Dataset entries:
::::::::

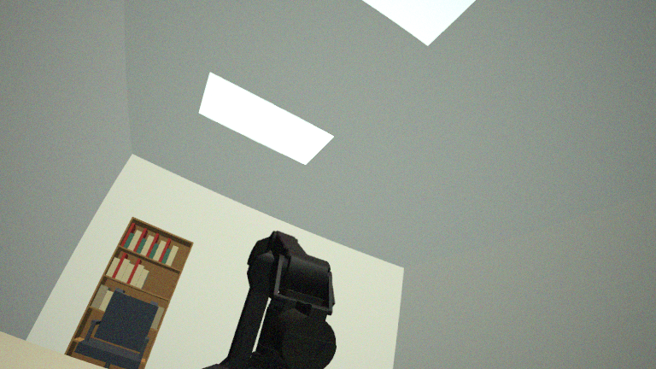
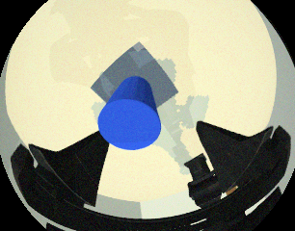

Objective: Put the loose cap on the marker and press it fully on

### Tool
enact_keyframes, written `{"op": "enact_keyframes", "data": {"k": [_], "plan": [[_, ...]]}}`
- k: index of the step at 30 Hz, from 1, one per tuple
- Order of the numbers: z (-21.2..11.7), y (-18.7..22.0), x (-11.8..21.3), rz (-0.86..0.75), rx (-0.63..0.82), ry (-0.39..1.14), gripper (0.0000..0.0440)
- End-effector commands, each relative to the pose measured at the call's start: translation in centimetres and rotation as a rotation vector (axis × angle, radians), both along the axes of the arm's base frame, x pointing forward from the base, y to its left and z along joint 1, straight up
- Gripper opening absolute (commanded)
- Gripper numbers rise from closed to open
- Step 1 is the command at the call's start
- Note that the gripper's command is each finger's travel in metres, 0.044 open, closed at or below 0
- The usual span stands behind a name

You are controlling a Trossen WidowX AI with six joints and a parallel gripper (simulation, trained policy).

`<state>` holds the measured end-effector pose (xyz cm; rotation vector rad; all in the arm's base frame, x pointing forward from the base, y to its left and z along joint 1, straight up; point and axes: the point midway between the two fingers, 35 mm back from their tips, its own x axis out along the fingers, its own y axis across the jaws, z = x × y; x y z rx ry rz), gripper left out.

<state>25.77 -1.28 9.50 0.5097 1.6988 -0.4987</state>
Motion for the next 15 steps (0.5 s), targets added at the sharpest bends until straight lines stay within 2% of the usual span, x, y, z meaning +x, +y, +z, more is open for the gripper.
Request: {"op": "enact_keyframes", "data": {"k": [1,15], "plan": [[0.8,0.1,0.4,0.001,0.004,-0.047,0.0440],[4.7,-0.2,1.3,0.004,-0.005,-0.167,0.0440]]}}
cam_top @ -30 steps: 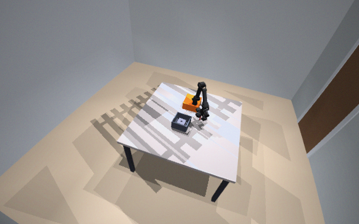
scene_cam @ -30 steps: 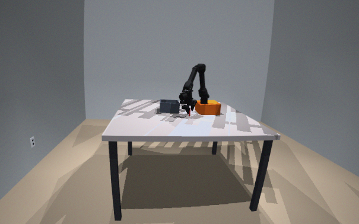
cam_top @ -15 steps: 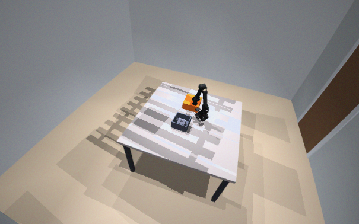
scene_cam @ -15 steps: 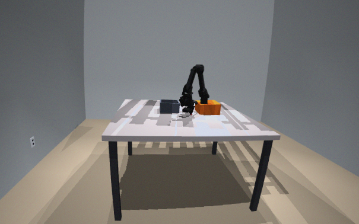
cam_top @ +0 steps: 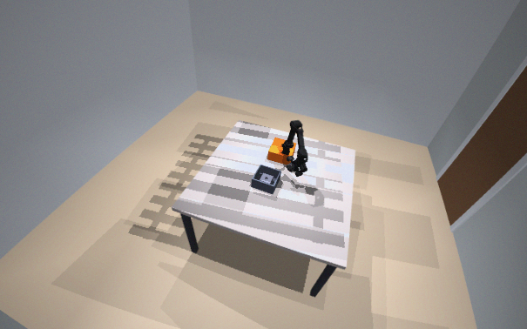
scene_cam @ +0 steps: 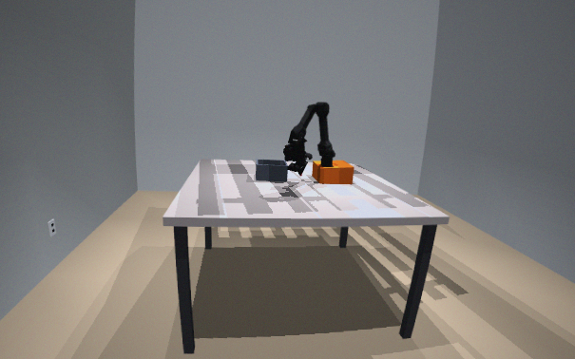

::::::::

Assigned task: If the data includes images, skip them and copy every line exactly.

Written response:
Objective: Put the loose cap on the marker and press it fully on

### Tool
enact_keyframes, written `{"op": "enact_keyframes", "data": {"k": [_], "plan": [[_, ...]]}}`
- k: index of the step at 30 Hz, from 1, one per tuple
- Order of the numbers: z (-21.2..11.7), y (-18.7..22.0), x (-11.8..21.3), rz (-0.86..0.75), rx (-0.63..0.82), ry (-0.39..1.14), gripper (0.0000..0.0440)
- End-effector commands, each relative to the pose measured at the call's start: translation in centimetres and rotation as a rotation vector (axis × angle, radians), both along the axes of the arm's base frame, x pointing forward from the base, y to its left and z along joint 1, straight up
- Gripper opening absolute (commanded)
- Gripper numbers rise from closed to open
- Step 1 is the command at the call's start
- Note that the gripper's command is each finger's travel in metres, 0.044 open, closed at or below 0
- The usual span stands behind a name

You are controlling a Trossen WidowX AI with six joints and a parallel gripper (simulation, trained policy).

`<state>` holds the measured end-effector pose (xyz cm; rotation vector rad; all in the arm's base frame, x pointing forward from the base, y to its left and z along joint 1, straight up; point and axes: the point midway between the two fingers, 35 mm back from their tips, its own x axis out along the fingers, its own y axis across the jaws, z = x × y; x y z rx ry rz), gripper left out.

<state>25.77 -1.28 9.50 0.5097 1.6988 -0.4987</state>
Motion for the next 15 steps (0.5 s), targets added at the sharpest bends until straight lines stay within 2% of the usual span, x, y, z meaning +x, +y, +z, more is open for the gripper.
Request: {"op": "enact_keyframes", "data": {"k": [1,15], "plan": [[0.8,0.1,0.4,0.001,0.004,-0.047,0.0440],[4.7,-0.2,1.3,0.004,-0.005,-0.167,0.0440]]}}
cam_top @ -30 steps: 
scene_cam @ -30 steps: 
cam_top @ -15 steps: 
scene_cam @ -15 steps: 
cam_top @ +0 steps: 
scene_cam @ +0 steps: 

This answer leaves nothing further to address.